Transcribe the data in full; each line must match exactly.

- **Records excerpted from a collection**:
<<<<
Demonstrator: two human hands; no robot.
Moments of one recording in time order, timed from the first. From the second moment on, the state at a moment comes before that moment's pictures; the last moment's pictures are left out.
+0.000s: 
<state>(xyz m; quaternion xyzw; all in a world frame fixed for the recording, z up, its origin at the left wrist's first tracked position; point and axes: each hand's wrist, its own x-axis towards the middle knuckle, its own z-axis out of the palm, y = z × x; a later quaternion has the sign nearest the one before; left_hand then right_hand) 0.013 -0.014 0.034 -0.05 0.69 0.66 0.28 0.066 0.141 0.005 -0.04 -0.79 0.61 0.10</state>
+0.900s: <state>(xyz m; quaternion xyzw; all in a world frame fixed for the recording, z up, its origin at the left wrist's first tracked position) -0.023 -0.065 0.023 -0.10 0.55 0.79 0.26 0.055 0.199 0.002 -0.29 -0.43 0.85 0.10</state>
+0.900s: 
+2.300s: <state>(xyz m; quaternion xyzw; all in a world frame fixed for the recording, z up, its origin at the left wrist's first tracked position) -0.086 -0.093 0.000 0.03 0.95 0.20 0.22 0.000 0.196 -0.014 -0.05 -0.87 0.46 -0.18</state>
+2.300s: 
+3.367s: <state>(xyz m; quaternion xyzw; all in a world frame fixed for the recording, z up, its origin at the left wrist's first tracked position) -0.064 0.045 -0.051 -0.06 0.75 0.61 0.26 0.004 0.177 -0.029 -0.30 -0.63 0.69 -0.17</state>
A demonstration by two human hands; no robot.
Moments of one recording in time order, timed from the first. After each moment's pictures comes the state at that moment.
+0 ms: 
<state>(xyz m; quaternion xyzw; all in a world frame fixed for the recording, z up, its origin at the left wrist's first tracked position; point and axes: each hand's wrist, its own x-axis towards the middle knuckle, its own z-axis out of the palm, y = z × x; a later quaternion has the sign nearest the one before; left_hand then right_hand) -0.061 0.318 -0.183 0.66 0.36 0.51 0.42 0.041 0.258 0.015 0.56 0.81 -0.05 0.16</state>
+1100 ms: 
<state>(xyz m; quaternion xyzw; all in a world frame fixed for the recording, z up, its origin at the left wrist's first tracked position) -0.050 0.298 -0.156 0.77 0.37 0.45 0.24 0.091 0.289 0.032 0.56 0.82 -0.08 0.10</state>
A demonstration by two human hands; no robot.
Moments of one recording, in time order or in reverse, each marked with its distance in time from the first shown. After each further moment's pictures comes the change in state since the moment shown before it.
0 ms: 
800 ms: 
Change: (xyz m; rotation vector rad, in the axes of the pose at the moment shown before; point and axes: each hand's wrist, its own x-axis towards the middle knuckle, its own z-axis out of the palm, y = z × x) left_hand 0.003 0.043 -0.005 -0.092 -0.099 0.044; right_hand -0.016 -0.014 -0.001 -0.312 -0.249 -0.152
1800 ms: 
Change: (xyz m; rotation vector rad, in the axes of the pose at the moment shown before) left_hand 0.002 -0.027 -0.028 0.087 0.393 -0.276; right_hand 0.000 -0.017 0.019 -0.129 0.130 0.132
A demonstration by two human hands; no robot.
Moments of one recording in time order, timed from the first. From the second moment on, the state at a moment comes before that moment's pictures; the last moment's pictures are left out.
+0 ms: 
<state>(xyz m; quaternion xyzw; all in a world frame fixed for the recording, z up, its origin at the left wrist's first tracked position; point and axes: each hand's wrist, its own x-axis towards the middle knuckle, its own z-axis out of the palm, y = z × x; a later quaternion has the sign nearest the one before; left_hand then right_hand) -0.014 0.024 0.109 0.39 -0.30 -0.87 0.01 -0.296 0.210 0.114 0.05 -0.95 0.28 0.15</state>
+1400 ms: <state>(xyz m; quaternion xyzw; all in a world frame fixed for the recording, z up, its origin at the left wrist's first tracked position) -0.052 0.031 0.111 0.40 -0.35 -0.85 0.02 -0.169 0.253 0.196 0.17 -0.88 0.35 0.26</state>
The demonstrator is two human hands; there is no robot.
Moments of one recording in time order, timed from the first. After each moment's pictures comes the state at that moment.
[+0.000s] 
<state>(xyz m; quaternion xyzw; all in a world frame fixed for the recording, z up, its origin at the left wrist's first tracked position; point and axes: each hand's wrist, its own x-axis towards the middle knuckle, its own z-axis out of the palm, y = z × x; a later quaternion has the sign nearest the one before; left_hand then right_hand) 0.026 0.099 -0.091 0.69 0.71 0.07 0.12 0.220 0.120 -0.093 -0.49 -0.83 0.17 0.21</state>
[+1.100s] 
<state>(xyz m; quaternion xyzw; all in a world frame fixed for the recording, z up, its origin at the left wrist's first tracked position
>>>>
- **ANSWER**:
Demonstrator: two human hands; no robot.
Moments of one recording in time order, timed from the first. From the second moment on, the state at a moment comes before that moment's pictures; the last moment's pictures are left out.
+0.000s: 
<state>(xyz m; quaternion xyzw; all in a world frame fixed for the recording, z up, its origin at the left wrist's first tracked position; point and axes: each hand's wrist, its own x-axis towards the middle knuckle, its own z-axis out of the palm, y = z × x; a later quaternion has the sign nearest the one before; left_hand then right_hand) 0.013 -0.014 0.034 -0.05 0.69 0.66 0.28 0.066 0.141 0.005 -0.04 -0.79 0.61 0.10</state>
+0.900s: <state>(xyz m; quaternion xyzw; all in a world frame fixed for the recording, z up, its origin at the left wrist's first tracked position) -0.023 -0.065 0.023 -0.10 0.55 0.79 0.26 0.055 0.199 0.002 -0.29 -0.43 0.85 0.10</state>
+0.900s: 
+2.300s: <state>(xyz m; quaternion xyzw; all in a world frame fixed for the recording, z up, its origin at the left wrist's first tracked position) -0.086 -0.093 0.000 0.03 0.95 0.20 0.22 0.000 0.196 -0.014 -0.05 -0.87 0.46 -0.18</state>
+2.300s: 
+3.367s: <state>(xyz m; quaternion xyzw; all in a world frame fixed for the recording, z up, its origin at the left wrist's first tracked position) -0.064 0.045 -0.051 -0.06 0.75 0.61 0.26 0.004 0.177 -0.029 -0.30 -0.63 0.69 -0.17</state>
A demonstration by two human hands; no robot.
Moments of one recording in time order, timed from the first. After each moment's pictures comes the state at that moment.
+0 ms: 
<state>(xyz m; quaternion xyzw; all in a world frame fixed for the recording, z up, its origin at the left wrist's first tracked position; point and axes: each hand's wrist, its own x-axis towards the middle knuckle, its own z-axis out of the palm, y = z × x; a later quaternion has the sign nearest the one before; left_hand then right_hand) -0.061 0.318 -0.183 0.66 0.36 0.51 0.42 0.041 0.258 0.015 0.56 0.81 -0.05 0.16</state>
+1100 ms: 
<state>(xyz m; quaternion xyzw; all in a world frame fixed for the recording, z up, its origin at the left wrist's first tracked position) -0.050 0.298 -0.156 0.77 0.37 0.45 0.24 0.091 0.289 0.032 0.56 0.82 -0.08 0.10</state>
A demonstration by two human hands; no robot.
Moments of one recording, in time order or in reverse, each marked with its distance in time from the first shown. After each further moment's pictures comes the change in state since the moment shown before it.
0 ms: 
800 ms: 
Change: (xyz m; rotation vector rad, in the axes of the pose at the moment shown before; point and axes: each hand's wrist, its own x-axis towards the middle knuckle, its own z-axis out of the palm, y = z × x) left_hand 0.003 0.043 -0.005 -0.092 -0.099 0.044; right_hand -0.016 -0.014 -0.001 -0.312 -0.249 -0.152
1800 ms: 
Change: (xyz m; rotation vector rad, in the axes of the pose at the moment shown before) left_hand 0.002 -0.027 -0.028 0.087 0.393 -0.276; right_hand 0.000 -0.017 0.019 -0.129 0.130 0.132
A demonstration by two human hands; no robot.
Moments of one recording in time order, timed from the first. From the second moment on, the state at a moment comes before that moment's pictures; the last moment's pictures are left out.
+0 ms: 
<state>(xyz m; quaternion xyzw; all in a world frame fixed for the recording, z up, its origin at the left wrist's first tracked position; point and axes: each hand's wrist, its own x-axis towards the middle knuckle, its own z-axis out of the palm, y = z × x; a later quaternion has the sign nearest the one before; left_hand then right_hand) -0.014 0.024 0.109 0.39 -0.30 -0.87 0.01 -0.296 0.210 0.114 0.05 -0.95 0.28 0.15</state>
+1400 ms: <state>(xyz m; quaternion xyzw; all in a world frame fixed for the recording, z up, its origin at the left wrist's first tracked position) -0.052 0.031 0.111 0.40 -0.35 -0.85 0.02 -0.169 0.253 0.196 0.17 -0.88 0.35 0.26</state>
The demonstrator is two human hands; there is no robot.
Moments of one recording in time order, timed from the first. After each moment's pictures comes the state at that moment.
[+0.000s] 
<state>(xyz m; quaternion xyzw; all in a world frame fixed for the recording, z up, its origin at the left wrist's first tracked position; point and axes: each hand's wrist, its own x-axis towards the middle knuckle, its own z-axis out of the palm, y = z × x; a later quaternion has the sign nearest the one before; left_hand then right_hand) 0.026 0.099 -0.091 0.69 0.71 0.07 0.12 0.220 0.120 -0.093 -0.49 -0.83 0.17 0.21</state>
[+1.100s] 
<state>(xyz m; quaternion xyzw; all in a world frame fixed for the recording, z up, its origin at the left wrist's first tracked position

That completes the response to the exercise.